⟨

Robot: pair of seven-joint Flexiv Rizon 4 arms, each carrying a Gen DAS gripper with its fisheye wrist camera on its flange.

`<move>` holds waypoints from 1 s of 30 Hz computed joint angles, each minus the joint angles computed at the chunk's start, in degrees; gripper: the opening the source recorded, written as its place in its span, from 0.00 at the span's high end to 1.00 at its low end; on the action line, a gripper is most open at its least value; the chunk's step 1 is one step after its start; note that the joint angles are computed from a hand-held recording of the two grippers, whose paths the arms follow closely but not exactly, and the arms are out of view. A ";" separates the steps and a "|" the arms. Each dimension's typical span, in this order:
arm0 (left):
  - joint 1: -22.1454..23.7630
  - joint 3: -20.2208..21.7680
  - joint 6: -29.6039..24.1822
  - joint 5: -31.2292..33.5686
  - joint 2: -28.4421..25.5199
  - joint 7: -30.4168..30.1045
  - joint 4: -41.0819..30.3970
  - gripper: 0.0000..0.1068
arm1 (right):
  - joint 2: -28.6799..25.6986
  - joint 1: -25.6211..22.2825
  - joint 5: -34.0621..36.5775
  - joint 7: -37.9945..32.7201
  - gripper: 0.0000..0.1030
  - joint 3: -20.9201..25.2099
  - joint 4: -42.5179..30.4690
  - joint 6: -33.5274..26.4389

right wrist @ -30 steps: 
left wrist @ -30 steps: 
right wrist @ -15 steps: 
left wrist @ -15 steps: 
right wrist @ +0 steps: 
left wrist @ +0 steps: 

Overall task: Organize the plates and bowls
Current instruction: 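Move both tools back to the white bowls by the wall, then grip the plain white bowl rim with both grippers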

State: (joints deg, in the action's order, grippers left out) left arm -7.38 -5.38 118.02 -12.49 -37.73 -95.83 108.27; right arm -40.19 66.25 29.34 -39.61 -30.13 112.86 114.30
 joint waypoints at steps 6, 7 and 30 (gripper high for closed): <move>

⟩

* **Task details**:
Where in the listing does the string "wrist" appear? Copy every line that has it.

* **Written answer**:
Robot: pair of seven-joint Flexiv Rizon 4 arms, each carrying a Gen DAS gripper with its fisheye wrist camera on its flange.
right wrist @ -30 steps: 
left wrist @ -30 steps: 
right wrist @ -15 steps: 
left wrist @ -15 steps: 
right wrist @ +0 steps: 
left wrist @ +0 steps: 

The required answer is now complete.